Good. Welcome to freedom. It's a lot of hard work. But at least you're not working against yourself now.


:) :) :)
 
well i'am still married with two kids , my wife has told me many times i'am gay lol, I have to say yes i like men and i have a friend for the last 10 years have been with many times, he and i have great sex, but next week he is going down the same path i did and will be getting married!!!! he has told me he is doing it because of his family putting pressure on him to start a family. I regret not going along with my feelings years ago about liking guys. I think once my kids are out of school me and my wife will split, she keeps telling me that she is unhappy and i should leave! boy there is a lot to think about when you have kids and a wife!

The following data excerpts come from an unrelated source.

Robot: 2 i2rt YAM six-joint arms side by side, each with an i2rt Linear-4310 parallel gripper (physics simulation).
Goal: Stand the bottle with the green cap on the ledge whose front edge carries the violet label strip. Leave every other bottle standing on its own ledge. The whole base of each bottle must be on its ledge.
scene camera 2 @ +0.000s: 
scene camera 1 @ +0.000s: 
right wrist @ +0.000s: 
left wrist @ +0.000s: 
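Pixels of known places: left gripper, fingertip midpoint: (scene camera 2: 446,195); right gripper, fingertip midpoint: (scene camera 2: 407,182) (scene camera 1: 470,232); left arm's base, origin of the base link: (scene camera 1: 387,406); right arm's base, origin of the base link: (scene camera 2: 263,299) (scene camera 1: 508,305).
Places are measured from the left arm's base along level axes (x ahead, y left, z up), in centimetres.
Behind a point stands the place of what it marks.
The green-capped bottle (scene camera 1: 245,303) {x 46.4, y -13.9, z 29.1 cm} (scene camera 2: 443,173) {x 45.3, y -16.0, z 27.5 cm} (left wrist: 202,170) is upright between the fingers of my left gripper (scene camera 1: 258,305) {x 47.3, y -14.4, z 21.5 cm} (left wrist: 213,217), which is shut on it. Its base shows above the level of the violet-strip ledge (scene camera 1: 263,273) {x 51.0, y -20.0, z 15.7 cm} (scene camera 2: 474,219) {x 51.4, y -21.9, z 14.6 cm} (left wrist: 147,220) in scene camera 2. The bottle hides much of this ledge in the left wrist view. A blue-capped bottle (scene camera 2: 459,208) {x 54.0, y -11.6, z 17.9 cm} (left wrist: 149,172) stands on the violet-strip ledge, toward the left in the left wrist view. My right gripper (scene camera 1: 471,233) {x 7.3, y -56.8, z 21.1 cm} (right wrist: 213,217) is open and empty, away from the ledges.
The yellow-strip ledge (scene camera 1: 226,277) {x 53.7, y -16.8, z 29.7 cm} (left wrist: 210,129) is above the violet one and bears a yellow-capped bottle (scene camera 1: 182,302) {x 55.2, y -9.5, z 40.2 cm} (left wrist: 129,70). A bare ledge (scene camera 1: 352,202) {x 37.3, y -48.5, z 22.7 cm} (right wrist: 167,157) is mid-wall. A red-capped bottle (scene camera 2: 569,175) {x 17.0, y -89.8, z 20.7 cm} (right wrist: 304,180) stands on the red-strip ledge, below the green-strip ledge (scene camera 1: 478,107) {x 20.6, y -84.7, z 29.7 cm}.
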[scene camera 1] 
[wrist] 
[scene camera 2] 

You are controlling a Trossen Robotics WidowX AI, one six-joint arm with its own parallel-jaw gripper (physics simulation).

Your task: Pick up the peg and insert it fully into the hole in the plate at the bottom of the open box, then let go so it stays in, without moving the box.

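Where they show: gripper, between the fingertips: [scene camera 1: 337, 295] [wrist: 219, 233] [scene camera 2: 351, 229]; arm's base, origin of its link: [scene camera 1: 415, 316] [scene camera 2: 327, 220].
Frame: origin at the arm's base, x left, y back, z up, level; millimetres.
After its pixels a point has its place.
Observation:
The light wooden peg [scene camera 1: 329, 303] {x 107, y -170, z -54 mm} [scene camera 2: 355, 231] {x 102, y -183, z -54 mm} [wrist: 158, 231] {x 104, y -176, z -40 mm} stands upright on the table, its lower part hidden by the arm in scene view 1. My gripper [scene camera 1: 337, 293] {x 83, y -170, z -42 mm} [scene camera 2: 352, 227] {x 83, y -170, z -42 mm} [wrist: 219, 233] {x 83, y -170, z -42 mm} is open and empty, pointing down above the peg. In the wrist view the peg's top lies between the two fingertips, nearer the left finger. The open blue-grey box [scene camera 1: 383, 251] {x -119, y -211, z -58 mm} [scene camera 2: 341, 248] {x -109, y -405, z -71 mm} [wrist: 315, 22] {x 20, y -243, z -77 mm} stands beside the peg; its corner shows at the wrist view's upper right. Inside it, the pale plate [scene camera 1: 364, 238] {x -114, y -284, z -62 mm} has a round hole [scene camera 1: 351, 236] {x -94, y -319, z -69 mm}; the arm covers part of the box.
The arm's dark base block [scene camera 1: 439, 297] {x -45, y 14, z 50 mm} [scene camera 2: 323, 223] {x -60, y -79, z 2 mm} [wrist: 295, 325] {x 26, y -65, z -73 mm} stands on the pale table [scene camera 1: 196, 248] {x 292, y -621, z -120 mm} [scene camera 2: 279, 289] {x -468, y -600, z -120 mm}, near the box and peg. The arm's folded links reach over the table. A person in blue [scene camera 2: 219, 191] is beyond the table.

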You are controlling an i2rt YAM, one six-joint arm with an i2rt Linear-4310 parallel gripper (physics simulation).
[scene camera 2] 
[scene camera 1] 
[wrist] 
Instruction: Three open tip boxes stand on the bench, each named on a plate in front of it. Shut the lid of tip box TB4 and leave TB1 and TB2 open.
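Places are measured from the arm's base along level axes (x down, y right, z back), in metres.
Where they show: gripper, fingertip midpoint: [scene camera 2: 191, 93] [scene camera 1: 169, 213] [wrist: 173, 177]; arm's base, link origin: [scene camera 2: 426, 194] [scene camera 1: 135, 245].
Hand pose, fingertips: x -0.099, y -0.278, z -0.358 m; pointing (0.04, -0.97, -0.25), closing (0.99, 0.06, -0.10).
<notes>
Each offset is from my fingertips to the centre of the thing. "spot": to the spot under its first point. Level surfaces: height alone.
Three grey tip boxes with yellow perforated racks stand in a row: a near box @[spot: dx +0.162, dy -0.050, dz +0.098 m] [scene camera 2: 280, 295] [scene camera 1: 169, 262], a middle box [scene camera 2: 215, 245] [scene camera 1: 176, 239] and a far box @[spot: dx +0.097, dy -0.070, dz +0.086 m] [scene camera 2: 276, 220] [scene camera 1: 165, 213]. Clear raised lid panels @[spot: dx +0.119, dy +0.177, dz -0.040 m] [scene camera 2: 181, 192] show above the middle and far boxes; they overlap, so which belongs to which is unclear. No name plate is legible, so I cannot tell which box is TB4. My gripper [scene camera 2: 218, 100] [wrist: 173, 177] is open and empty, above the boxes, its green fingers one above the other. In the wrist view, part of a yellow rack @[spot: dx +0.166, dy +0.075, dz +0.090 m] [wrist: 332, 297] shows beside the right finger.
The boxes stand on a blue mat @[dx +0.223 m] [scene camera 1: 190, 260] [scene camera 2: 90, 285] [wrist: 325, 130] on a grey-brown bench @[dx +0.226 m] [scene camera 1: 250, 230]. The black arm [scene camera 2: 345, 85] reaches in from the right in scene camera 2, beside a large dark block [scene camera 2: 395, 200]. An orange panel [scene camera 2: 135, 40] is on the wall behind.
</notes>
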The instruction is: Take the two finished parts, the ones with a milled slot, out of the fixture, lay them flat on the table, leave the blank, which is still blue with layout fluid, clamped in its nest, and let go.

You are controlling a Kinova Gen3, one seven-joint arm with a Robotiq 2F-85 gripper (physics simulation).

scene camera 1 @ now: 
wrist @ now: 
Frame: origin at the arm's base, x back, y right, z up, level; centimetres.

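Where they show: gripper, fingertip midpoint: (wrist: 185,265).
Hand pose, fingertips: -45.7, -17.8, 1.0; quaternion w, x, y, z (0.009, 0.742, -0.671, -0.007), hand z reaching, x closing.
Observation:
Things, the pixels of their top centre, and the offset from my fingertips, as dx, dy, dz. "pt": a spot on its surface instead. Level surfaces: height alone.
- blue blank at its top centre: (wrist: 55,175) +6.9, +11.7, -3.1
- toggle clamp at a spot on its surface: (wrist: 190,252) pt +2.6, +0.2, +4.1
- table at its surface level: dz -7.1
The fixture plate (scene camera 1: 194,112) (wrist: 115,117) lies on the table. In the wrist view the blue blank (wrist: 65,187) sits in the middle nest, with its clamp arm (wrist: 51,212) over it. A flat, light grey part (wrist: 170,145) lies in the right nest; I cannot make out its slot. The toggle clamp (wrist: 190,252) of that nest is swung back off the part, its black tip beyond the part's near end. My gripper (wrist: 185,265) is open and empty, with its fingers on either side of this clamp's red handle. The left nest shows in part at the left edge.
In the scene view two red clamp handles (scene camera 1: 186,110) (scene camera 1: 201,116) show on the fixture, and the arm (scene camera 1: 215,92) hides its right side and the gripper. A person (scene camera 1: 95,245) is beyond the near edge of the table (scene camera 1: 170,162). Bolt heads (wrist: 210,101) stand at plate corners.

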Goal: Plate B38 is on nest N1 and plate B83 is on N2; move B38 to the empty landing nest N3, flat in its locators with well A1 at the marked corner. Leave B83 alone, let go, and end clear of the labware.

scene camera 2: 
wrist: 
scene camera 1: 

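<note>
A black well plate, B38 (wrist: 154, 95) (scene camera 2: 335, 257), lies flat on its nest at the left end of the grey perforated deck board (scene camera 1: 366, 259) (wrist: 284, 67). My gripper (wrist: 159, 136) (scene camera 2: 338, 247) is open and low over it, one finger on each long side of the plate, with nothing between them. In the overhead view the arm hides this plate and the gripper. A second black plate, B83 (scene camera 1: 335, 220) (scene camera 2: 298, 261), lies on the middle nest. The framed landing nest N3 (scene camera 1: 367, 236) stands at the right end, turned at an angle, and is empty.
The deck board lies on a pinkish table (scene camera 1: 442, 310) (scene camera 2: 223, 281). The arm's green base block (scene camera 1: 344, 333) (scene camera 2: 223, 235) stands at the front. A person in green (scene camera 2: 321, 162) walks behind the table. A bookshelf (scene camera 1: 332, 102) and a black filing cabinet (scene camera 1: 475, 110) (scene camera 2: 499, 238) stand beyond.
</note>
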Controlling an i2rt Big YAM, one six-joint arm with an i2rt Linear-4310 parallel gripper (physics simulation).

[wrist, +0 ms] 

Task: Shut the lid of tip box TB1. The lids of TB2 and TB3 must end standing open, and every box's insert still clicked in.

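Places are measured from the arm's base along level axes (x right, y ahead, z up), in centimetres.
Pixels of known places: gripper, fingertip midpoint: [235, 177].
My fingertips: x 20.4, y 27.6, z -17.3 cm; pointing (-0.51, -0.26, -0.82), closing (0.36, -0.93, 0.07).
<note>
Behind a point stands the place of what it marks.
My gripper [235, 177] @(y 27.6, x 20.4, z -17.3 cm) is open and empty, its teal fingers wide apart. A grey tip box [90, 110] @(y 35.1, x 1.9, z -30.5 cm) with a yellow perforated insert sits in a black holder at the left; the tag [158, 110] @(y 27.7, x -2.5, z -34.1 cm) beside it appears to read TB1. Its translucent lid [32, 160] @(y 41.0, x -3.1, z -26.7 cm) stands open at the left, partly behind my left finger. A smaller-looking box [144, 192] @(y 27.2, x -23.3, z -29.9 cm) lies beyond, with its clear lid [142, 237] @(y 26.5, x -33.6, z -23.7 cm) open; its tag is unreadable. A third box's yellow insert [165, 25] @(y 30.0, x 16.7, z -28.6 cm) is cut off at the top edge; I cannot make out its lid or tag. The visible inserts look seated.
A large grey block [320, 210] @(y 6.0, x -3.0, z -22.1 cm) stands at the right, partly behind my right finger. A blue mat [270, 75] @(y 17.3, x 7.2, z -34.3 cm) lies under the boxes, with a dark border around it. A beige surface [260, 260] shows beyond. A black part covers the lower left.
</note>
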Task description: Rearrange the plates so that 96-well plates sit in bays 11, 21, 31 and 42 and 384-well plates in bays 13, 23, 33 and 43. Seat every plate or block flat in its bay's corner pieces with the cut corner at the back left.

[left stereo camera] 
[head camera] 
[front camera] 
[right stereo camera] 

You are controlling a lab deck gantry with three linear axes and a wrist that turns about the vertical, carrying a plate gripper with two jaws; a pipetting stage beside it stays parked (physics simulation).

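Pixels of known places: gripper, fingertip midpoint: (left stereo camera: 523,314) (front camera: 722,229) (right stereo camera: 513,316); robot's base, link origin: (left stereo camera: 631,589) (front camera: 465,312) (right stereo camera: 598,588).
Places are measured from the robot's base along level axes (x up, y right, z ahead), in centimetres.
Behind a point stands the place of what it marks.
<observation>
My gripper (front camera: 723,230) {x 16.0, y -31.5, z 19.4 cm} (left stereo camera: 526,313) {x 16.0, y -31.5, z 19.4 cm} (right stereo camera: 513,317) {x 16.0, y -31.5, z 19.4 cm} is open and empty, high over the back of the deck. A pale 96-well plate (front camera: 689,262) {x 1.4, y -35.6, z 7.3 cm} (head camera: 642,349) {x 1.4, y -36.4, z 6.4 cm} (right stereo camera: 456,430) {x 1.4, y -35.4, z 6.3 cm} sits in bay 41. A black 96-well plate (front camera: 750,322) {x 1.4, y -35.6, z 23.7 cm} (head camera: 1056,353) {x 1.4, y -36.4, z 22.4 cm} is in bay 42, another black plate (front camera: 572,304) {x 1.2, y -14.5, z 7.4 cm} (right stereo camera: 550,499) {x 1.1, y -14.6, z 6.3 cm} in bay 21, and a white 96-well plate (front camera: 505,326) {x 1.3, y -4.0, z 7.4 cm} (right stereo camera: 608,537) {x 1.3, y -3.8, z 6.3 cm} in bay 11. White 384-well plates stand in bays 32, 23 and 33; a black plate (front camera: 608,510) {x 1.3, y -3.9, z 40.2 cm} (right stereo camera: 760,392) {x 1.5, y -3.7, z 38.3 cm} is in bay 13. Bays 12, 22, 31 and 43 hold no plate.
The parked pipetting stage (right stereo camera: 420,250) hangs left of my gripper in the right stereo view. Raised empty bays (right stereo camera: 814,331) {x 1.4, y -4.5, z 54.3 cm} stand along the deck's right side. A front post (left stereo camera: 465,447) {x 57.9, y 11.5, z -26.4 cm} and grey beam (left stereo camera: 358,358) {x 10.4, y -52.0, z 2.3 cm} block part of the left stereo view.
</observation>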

So he don't think there would be even more pressure when having a family with kids.
He will regret this.
 
Congratulations on your progress. I wish you the best. I know they're geared for a different demographic, but you should take a look at the "It Gets Better" videos. Some of the stories are very moving and apply to your situation.

Regrading coming out, remember you don't have to do it all at once. Take small steps in your own time. Unless you're going to move in with a partner and start hosting dinner parties, most people don't need to know right away.

Life is about love: being around people you love and who love you. One could argue that Christianity, at its best, is about the same. There are many Episcopal, Congregational, Unitarian and other congregations that believe this as well. You don't need to be around people who hate.